§ **Provided information**
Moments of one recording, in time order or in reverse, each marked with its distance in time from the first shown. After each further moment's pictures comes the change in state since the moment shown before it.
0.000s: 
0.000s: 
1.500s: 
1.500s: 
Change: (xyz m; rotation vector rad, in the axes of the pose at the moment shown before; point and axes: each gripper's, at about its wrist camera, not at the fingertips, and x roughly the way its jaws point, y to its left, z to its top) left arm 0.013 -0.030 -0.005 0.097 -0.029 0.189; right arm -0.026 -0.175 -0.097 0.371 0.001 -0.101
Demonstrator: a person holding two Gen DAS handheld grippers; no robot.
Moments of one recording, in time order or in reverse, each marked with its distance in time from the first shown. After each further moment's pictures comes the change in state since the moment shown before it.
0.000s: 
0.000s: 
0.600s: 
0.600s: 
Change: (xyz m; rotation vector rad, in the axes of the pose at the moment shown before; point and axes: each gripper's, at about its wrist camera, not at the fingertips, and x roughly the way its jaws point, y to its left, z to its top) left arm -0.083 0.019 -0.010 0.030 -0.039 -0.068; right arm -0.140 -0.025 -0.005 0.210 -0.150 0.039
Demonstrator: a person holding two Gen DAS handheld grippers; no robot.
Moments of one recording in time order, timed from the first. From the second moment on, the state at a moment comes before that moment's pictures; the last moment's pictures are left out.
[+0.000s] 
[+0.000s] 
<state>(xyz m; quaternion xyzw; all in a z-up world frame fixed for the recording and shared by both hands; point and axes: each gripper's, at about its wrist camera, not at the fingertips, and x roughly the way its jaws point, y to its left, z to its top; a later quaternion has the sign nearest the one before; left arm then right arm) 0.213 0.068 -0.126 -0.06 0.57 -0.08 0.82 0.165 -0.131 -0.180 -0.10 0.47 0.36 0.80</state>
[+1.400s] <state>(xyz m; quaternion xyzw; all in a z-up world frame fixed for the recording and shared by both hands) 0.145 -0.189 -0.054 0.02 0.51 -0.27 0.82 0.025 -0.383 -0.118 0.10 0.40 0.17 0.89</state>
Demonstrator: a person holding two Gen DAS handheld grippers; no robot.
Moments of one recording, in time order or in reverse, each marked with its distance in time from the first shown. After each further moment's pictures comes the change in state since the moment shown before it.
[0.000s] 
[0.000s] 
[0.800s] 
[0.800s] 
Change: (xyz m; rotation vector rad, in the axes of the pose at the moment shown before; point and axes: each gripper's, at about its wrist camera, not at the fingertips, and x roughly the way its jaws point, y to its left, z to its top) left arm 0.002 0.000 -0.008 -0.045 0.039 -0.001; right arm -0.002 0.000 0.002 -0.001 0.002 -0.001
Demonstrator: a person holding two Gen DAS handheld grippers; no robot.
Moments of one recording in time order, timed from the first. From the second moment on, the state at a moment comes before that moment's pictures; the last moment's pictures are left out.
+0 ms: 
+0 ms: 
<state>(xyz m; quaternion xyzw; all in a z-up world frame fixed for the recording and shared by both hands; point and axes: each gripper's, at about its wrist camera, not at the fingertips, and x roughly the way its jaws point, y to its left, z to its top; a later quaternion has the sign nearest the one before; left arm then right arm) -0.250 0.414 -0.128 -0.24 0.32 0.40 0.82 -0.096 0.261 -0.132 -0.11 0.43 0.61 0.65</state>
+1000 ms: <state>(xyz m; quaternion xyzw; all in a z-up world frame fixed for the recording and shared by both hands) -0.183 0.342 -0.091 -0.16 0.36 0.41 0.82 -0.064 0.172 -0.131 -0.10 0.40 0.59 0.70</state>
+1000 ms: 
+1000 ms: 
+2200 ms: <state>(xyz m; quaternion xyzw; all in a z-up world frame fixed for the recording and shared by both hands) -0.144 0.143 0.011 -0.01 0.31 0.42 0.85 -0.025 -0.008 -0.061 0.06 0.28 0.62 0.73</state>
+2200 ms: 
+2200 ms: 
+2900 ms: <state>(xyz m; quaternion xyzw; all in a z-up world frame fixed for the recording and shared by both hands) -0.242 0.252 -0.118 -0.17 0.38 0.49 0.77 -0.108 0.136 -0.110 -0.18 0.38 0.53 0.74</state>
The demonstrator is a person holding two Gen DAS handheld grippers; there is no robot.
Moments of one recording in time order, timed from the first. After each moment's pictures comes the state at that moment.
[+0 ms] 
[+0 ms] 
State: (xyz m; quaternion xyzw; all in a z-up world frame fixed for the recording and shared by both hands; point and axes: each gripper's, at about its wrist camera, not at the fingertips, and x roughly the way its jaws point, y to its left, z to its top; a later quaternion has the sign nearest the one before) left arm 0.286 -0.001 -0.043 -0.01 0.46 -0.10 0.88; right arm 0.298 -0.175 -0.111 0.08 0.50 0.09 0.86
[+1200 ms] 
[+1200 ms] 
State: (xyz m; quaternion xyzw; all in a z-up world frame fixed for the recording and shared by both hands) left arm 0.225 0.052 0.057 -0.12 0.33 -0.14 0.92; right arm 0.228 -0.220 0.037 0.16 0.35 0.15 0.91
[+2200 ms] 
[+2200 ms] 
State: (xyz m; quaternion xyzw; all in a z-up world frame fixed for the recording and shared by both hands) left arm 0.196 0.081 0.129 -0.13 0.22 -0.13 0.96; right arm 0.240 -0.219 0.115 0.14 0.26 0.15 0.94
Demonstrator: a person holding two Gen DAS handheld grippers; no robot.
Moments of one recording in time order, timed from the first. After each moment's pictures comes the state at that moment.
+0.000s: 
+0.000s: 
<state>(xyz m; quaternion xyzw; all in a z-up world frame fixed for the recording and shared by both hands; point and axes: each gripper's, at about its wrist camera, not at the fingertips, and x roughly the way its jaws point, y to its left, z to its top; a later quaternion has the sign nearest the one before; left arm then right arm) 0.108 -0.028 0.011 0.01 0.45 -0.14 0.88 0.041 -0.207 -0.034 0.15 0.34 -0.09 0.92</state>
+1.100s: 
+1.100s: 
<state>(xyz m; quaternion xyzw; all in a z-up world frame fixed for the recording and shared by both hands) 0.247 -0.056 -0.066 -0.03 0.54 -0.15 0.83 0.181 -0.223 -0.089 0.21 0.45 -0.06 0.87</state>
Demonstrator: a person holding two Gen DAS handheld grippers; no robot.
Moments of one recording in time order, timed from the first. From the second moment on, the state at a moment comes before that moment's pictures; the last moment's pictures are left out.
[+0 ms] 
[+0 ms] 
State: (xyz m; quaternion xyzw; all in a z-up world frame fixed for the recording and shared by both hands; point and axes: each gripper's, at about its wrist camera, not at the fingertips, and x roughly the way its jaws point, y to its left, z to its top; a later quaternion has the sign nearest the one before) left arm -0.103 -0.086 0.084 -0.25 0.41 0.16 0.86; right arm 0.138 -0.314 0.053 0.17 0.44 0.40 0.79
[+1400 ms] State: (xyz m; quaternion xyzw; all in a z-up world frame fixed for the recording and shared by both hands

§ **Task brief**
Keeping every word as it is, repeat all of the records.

§ **Response**
Moments of one recording, in time order or in reverse, each marked with its distance in time from the first shown. After each further moment's pictures comes the change in state since the moment shown before it.
0.000s: 
0.000s: 
1.500s: 
1.500s: 
Change: (xyz m; rotation vector rad, in the axes of the pose at the moment shown before; point and axes: each gripper's, at about its wrist camera, not at the fingertips, and x roughly the way its jaws point, y to its left, z to its top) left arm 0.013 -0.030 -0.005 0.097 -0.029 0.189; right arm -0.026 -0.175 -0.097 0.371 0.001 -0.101
Demonstrator: a person holding two Gen DAS handheld grippers; no robot.
Moments of one recording, in time order or in reverse, each marked with its distance in time from the first shown. After each further moment's pictures comes the change in state since the moment shown before it.
0.000s: 
0.000s: 
0.600s: 
0.600s: 
Change: (xyz m; rotation vector rad, in the axes of the pose at the moment shown before; point and axes: each gripper's, at about its wrist camera, not at the fingertips, and x roughly the way its jaws point, y to its left, z to its top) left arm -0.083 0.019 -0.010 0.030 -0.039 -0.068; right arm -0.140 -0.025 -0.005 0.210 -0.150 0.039
Demonstrator: a person holding two Gen DAS handheld grippers; no robot.
Moments of one recording in time order, timed from the first. From the second moment on, the state at a moment comes before that moment's pictures; the last moment's pictures are left out.
[+0.000s] 
[+0.000s] 
<state>(xyz m; quaternion xyzw; all in a z-up world frame fixed for the recording and shared by both hands; point and axes: each gripper's, at about its wrist camera, not at the fingertips, and x roughly the way its jaws point, y to its left, z to its top; a later quaternion has the sign nearest the one before; left arm then right arm) 0.213 0.068 -0.126 -0.06 0.57 -0.08 0.82 0.165 -0.131 -0.180 -0.10 0.47 0.36 0.80</state>
[+1.400s] <state>(xyz m; quaternion xyzw; all in a z-up world frame fixed for the recording and shared by both hands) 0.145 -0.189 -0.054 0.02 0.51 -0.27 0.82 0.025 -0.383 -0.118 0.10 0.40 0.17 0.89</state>
Demonstrator: a person holding two Gen DAS handheld grippers; no robot.
Moments of one recording, in time order or in reverse, each marked with its distance in time from the first shown. After each further moment's pictures comes the change in state since the moment shown before it.
[0.000s] 
[0.000s] 
[0.800s] 
[0.800s] 
Change: (xyz m; rotation vector rad, in the axes of the pose at the moment shown before; point and axes: each gripper's, at about its wrist camera, not at the fingertips, and x roughly the way its jaws point, y to its left, z to its top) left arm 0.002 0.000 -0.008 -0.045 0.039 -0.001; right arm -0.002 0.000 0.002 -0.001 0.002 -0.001
Demonstrator: a person holding two Gen DAS handheld grippers; no robot.
Moments of one recording in time order, timed from the first. From the second moment on, the state at a moment comes before that moment's pictures; the last moment's pictures are left out.
+0 ms: 
+0 ms: 
<state>(xyz m; quaternion xyzw; all in a z-up world frame fixed for the recording and shared by both hands; point and axes: each gripper's, at about its wrist camera, not at the fingertips, and x roughly the way its jaws point, y to its left, z to its top; a later quaternion has the sign nearest the one before; left arm then right arm) -0.250 0.414 -0.128 -0.24 0.32 0.40 0.82 -0.096 0.261 -0.132 -0.11 0.43 0.61 0.65</state>
+1000 ms: <state>(xyz m; quaternion xyzw; all in a z-up world frame fixed for the recording and shared by both hands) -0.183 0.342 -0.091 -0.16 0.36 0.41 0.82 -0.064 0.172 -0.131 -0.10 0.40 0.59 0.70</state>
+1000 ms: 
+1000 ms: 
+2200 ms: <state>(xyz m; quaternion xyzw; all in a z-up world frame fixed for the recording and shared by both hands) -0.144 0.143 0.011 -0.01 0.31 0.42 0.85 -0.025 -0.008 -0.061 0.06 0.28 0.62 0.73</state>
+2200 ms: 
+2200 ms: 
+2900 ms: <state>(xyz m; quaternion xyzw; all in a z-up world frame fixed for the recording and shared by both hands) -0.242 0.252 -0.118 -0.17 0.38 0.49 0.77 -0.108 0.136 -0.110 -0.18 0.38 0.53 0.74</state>
The demonstrator is a person holding two Gen DAS handheld grippers; there is no robot.
Moments of one recording in time order, timed from the first. After each moment's pictures comes the state at that moment.
[+0 ms] 
[+0 ms] 
State: (xyz m; quaternion xyzw; all in a z-up world frame fixed for the recording and shared by both hands; point and axes: each gripper's, at about its wrist camera, not at the fingertips, and x roughly the way its jaws point, y to its left, z to its top; a later quaternion has the sign nearest the one before) left arm 0.286 -0.001 -0.043 -0.01 0.46 -0.10 0.88; right arm 0.298 -0.175 -0.111 0.08 0.50 0.09 0.86
[+1200 ms] 
[+1200 ms] 
State: (xyz m; quaternion xyzw; all in a z-up world frame fixed for the recording and shared by both hands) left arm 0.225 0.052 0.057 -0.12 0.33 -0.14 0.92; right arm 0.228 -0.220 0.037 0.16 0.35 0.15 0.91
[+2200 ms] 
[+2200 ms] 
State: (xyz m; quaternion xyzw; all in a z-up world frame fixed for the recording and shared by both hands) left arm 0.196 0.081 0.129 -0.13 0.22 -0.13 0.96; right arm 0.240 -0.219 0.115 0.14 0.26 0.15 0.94
Demonstrator: a person holding two Gen DAS handheld grippers; no robot.
Moments of one recording in time order, timed from the first. After each moment's pictures comes the state at that moment.
+0.000s: 
+0.000s: 
<state>(xyz m; quaternion xyzw; all in a z-up world frame fixed for the recording and shared by both hands; point and axes: each gripper's, at about its wrist camera, not at the fingertips, and x roughly the way its jaws point, y to its left, z to its top; a later quaternion has the sign nearest the one before; left arm then right arm) 0.108 -0.028 0.011 0.01 0.45 -0.14 0.88 0.041 -0.207 -0.034 0.15 0.34 -0.09 0.92</state>
+1.100s: 
+1.100s: 
<state>(xyz m; quaternion xyzw; all in a z-up world frame fixed for the recording and shared by both hands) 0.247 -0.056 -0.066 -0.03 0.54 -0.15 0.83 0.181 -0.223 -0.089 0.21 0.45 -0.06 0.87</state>
Demonstrator: a person holding two Gen DAS handheld grippers; no robot.
Moments of one recording in time order, timed from the first. From the second moment on, the state at a moment comes before that moment's pictures; the last moment's pictures are left out.
[+0 ms] 
[+0 ms] 
State: (xyz m; quaternion xyzw; all in a z-up world frame fixed for the recording and shared by both hands; point and axes: each gripper's, at about its wrist camera, not at the fingertips, and x roughly the way its jaws point, y to its left, z to its top; a later quaternion has the sign nearest the one before) left arm -0.103 -0.086 0.084 -0.25 0.41 0.16 0.86; right arm 0.138 -0.314 0.053 0.17 0.44 0.40 0.79
[+1400 ms] State: (xyz m; quaternion xyzw; all in a z-up world frame fixed for the recording and shared by both hands

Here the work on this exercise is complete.